- **WORK ORDER**: Once you find the line with "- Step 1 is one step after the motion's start" in the data that follows, repeat it and every line after it exactly, through the line with "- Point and".

- **MATERIAL PROVIDED**:
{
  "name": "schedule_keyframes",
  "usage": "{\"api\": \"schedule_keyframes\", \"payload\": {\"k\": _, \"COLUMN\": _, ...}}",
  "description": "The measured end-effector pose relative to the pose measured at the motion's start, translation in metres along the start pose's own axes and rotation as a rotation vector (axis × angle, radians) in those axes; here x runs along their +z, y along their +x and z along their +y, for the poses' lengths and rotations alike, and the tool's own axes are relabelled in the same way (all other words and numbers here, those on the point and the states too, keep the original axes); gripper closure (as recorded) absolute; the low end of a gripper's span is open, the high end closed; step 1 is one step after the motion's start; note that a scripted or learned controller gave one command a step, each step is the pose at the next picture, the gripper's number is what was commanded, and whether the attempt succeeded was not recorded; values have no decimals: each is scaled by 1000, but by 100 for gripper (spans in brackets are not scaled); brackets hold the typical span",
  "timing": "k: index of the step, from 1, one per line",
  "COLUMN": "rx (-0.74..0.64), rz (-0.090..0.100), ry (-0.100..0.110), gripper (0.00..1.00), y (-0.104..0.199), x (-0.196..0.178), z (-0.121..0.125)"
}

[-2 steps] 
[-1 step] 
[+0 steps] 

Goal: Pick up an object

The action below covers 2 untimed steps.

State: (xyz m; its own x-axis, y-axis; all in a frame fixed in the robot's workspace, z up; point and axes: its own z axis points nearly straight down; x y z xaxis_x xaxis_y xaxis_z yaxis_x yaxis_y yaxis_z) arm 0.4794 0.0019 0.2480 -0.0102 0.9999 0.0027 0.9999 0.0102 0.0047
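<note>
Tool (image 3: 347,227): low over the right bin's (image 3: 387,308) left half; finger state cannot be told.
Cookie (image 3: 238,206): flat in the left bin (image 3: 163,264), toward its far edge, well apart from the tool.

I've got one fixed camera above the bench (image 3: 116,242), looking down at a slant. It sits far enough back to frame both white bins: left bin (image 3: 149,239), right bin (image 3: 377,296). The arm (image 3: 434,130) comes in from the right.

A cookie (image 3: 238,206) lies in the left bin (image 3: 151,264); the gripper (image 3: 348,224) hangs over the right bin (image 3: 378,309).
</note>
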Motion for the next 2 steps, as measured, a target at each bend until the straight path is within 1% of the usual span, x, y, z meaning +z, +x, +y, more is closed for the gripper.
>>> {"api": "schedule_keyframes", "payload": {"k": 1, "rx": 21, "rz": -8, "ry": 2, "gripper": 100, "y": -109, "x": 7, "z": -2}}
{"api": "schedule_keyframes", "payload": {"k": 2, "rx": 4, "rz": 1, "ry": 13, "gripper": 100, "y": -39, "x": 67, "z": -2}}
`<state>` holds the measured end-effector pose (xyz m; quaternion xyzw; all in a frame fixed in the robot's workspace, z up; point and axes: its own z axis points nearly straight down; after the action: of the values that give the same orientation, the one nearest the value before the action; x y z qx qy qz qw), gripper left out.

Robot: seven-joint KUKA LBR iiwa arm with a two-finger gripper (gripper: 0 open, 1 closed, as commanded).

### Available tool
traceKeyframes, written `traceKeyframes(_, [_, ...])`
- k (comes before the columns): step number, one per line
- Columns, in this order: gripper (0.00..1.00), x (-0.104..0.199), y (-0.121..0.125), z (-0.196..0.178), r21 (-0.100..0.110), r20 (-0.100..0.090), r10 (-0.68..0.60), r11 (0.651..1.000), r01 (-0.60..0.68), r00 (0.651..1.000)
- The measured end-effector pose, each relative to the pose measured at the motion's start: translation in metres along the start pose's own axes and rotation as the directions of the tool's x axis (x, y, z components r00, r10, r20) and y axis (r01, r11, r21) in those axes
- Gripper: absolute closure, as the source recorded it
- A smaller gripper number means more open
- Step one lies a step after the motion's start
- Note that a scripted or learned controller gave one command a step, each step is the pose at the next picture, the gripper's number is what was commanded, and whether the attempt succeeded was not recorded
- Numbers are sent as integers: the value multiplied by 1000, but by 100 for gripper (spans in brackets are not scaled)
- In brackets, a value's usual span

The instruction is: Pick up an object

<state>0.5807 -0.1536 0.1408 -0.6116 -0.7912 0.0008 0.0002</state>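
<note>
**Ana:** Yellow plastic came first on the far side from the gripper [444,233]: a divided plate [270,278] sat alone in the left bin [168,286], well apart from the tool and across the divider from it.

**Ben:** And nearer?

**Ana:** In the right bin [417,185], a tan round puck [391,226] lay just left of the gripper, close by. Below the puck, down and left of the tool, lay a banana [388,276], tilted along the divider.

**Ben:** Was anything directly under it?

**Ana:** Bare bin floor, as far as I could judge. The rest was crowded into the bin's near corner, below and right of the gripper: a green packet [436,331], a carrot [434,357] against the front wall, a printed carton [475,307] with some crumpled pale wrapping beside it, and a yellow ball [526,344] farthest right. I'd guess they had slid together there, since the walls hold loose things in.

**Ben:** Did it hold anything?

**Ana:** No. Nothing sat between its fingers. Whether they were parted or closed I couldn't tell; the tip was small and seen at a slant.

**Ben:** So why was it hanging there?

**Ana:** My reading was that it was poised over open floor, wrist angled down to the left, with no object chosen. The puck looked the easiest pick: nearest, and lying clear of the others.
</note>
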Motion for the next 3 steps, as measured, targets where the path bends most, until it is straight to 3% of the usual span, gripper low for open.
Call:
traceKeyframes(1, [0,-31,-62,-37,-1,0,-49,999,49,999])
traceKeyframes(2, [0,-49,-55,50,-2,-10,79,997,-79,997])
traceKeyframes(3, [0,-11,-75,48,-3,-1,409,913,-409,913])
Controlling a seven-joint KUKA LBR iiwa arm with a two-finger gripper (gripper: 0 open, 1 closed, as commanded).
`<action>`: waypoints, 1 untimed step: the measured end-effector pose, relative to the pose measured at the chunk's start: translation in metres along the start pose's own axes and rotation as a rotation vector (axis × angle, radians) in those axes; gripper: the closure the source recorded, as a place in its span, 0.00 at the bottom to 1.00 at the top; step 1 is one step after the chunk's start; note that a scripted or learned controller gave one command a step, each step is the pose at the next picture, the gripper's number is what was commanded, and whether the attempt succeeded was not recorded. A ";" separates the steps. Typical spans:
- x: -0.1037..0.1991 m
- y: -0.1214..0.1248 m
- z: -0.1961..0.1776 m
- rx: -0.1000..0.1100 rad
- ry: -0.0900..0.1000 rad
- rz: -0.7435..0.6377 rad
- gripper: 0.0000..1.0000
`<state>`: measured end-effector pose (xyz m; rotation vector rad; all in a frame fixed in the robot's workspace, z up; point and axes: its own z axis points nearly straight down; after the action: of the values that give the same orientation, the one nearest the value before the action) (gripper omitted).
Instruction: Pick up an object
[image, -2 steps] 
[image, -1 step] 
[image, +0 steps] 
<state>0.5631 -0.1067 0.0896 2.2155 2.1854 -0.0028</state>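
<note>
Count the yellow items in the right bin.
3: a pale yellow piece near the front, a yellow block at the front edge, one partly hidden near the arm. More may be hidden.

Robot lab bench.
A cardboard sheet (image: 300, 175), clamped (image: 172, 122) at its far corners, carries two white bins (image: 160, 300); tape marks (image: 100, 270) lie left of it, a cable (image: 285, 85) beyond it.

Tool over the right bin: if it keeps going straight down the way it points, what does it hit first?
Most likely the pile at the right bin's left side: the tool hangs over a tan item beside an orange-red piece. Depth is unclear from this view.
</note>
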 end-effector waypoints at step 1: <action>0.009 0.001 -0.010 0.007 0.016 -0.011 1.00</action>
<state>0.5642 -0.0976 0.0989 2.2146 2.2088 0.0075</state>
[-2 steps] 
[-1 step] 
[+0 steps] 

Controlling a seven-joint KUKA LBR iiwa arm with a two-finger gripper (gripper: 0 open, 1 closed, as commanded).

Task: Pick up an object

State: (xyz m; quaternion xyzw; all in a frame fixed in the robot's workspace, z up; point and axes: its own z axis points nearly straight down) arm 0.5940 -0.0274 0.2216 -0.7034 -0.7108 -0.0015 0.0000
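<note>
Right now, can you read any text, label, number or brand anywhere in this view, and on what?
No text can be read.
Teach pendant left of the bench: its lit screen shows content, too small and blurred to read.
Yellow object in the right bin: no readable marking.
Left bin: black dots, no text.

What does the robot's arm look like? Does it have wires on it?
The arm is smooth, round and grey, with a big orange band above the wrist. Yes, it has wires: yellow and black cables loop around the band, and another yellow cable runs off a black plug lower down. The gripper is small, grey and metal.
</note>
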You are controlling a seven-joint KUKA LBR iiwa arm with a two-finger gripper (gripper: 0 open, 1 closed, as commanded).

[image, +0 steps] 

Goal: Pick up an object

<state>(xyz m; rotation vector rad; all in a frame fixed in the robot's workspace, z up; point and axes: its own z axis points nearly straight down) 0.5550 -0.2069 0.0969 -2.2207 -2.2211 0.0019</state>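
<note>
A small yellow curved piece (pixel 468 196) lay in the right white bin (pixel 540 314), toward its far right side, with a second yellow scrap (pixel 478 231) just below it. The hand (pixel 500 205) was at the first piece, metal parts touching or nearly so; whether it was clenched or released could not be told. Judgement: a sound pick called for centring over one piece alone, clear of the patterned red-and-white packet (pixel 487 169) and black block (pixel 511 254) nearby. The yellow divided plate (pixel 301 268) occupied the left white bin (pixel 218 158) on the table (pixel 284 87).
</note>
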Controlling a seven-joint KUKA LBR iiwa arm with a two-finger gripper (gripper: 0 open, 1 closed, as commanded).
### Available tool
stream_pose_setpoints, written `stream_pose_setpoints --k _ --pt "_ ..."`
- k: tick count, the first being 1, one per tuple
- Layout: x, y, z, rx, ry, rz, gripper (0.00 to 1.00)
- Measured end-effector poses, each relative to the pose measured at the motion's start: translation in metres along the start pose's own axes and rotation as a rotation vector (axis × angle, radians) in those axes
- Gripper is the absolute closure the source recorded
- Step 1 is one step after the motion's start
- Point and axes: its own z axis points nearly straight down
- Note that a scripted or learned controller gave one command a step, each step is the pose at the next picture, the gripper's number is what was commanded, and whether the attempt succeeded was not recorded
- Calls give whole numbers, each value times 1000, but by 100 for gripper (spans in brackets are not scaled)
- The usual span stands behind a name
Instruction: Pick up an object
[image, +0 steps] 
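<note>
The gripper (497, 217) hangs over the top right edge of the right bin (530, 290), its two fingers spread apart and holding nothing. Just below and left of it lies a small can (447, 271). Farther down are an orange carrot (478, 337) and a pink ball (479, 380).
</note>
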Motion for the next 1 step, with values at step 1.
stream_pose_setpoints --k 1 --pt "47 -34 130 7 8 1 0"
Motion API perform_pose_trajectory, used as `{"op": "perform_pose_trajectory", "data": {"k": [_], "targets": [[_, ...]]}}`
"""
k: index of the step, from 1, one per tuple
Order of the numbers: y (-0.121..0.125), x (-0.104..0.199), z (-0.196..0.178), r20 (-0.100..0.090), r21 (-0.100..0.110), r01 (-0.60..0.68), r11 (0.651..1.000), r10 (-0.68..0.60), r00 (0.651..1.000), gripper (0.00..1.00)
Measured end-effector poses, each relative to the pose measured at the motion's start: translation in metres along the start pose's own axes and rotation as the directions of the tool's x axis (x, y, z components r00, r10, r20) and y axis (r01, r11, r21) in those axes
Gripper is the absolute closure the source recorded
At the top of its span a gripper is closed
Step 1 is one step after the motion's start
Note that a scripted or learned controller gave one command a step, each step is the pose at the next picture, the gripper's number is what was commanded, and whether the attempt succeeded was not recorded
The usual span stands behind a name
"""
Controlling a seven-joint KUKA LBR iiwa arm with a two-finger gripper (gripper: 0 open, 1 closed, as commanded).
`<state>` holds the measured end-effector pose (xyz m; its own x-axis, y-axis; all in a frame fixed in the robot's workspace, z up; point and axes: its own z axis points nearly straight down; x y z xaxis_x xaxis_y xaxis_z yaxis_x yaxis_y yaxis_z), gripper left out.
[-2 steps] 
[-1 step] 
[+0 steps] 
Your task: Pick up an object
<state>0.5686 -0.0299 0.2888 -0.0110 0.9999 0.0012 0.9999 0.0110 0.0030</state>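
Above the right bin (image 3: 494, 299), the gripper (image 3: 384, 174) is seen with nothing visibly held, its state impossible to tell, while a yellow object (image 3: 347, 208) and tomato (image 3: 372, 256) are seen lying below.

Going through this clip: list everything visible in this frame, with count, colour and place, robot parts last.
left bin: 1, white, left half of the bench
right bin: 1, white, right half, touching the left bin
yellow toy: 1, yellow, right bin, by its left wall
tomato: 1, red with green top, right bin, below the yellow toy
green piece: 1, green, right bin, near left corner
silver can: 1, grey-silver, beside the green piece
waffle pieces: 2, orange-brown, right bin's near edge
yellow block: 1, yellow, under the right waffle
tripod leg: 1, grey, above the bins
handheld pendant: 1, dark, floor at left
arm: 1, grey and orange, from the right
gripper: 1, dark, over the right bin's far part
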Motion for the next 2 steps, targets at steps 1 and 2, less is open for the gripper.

- **THE ANSWER**:
- Step 1 is one step after the motion's start
- Point and axes: its own z axis points nearly straight down

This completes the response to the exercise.